(Source data begins)

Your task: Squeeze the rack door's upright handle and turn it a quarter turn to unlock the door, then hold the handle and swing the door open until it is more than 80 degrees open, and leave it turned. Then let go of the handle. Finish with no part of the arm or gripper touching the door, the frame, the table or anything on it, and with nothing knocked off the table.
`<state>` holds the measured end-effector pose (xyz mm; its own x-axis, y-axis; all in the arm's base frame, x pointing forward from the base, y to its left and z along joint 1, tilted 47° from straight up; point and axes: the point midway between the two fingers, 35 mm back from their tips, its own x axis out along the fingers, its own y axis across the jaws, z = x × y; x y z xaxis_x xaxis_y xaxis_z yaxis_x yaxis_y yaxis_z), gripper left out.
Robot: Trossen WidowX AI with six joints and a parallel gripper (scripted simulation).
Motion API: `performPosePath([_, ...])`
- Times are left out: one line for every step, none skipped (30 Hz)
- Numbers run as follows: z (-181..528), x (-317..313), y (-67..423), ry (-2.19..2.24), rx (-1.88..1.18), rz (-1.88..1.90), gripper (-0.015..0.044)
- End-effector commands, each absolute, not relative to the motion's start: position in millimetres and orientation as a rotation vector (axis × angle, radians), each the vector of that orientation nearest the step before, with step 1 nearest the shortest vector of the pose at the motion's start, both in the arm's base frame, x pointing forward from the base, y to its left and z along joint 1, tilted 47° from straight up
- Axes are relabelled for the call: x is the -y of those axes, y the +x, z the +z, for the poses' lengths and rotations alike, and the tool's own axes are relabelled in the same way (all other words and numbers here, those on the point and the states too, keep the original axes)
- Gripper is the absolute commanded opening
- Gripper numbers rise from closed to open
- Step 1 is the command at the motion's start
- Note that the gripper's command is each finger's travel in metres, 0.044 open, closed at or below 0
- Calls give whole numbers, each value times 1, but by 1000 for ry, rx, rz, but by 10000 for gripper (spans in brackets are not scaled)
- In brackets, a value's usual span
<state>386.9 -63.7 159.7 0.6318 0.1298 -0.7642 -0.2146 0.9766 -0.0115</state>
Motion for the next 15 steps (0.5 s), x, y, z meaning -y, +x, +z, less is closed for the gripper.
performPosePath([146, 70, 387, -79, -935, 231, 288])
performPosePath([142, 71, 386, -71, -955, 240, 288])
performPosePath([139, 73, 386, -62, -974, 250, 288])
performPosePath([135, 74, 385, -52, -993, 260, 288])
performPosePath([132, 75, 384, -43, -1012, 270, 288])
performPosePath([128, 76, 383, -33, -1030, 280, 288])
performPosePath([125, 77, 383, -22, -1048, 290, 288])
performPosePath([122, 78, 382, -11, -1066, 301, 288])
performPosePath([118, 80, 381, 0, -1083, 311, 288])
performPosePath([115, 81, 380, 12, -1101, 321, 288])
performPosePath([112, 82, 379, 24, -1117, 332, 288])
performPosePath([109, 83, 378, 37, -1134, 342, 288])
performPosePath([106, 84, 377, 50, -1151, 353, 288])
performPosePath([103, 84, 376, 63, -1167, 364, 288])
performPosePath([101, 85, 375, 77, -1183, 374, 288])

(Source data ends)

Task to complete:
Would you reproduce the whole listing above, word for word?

Reply to the exercise:
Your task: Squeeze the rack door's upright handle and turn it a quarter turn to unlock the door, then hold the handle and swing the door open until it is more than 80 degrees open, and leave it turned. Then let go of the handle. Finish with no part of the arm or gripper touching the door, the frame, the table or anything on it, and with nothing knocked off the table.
`<state>` holds the measured end-effector pose (xyz mm; its own x-axis, y-axis; all in the arm's base frame, x pointing forward from the base, y to its left and z along joint 1, tilted 47° from straight up; point and axes: the point midway between the two fingers, 35 mm back from their tips, its own x axis out along the fingers, its own y axis across the jaws, z = x × y; x y z xaxis_x xaxis_y xaxis_z yaxis_x yaxis_y yaxis_z), gripper left out.
Robot: Trossen WidowX AI with six joints and a parallel gripper (scripted simulation).
Motion API: `performPosePath([_, ...])`
- Times are left out: one line for every step, none skipped (30 Hz)
- Numbers run as follows: z (-181..528), x (-317..313), y (-67..423), ry (-2.19..2.24), rx (-1.88..1.18), rz (-1.88..1.90), gripper (-0.015..0.044)
- End-effector commands, each absolute, not relative to the motion's start: position in millimetres and orientation as a rotation vector (axis × angle, radians), each the vector of that orientation nearest the step before, with step 1 nearest the shortest vector of the pose at the motion's start, both in the arm's base frame, x pointing forward from the base, y to its left and z along joint 1, tilted 47° from straight up
- Axes are relabelled for the call: x is the -y of those axes, y the +x, z the +z, for the poses' lengths and rotations alike, and the tool's own axes are relabelled in the same way (all other words and numbers here, those on the point and the states too, keep the original axes)
- Gripper is the absolute commanded opening
- Gripper numbers rise from closed to open
- Step 1 is the command at the motion's start
- Note that the gripper's command is each finger's travel in metres, 0.044 open, closed at or below 0
- Calls give whole numbers, each value times 1, but by 1000 for ry, rx, rz, but by 10000 for gripper (spans in brackets are not scaled)
- In brackets, a value's usual span
<state>386.9 -63.7 159.7 0.6318 0.1298 -0.7642 -0.2146 0.9766 -0.0115</state>
Motion for the next 15 steps (0.5 s), x, y, z meaning -y, +x, +z, less is closed for the gripper.
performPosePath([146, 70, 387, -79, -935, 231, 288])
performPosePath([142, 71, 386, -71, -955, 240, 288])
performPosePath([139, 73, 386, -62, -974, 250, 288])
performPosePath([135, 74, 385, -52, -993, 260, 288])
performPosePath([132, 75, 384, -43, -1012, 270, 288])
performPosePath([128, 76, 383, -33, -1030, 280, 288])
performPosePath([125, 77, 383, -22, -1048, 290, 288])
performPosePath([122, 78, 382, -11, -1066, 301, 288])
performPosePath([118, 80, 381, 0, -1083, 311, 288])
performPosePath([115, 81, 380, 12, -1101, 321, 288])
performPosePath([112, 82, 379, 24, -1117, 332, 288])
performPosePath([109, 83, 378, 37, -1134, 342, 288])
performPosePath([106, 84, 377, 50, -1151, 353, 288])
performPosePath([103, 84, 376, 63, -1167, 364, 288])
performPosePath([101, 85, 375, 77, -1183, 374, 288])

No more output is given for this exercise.